[ACTION ITEM]:
Start with the first line of the material. Repeat each line exactly through the one that contains "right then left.".

[PROVIDED MATERIAL]:
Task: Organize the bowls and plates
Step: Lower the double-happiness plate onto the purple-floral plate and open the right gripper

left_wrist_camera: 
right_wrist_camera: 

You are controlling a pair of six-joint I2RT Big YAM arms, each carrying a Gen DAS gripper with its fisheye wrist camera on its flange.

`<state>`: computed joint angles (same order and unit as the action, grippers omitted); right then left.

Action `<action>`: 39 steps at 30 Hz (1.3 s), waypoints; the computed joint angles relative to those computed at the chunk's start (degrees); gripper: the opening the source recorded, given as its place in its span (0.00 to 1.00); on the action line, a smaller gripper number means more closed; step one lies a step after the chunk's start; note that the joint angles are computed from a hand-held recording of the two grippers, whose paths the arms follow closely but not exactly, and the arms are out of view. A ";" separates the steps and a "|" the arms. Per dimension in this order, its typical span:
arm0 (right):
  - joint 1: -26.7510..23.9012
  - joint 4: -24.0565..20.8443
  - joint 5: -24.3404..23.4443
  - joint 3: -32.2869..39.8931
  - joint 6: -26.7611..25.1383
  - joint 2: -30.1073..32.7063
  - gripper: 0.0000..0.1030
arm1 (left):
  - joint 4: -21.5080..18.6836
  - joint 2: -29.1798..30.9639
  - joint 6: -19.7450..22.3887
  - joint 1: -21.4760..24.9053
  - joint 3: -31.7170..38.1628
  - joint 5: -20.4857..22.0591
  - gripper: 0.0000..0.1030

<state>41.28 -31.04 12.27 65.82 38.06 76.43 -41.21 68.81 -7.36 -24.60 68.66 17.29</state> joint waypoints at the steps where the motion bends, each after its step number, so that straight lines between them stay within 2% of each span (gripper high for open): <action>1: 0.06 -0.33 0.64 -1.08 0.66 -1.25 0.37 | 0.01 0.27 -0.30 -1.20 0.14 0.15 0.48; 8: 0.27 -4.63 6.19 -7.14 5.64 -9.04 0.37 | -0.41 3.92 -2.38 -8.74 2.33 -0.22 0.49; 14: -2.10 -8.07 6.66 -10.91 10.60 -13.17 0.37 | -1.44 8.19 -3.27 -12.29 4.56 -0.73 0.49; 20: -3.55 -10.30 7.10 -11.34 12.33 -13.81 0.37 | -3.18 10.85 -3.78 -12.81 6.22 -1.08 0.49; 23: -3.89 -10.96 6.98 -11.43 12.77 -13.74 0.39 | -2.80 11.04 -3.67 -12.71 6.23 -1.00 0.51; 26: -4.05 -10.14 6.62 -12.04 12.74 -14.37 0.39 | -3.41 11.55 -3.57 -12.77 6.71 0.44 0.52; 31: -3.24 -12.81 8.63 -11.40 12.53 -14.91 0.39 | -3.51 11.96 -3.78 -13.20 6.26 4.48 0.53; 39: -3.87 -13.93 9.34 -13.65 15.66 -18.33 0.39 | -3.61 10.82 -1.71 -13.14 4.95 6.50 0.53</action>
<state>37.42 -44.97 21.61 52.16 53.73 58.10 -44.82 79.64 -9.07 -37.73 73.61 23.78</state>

[WRITTEN ANSWER]:
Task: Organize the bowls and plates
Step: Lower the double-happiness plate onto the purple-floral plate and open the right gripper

left_wrist_camera: 
right_wrist_camera: 

You are controlling a pair of six-joint I2RT Big YAM arms, each carrying a Gen DAS gripper with its fisheye wrist camera on its flange.

`<state>`: computed joint angles (same order and unit as the action, grippers omitted); right then left.

No more work is left in this exercise.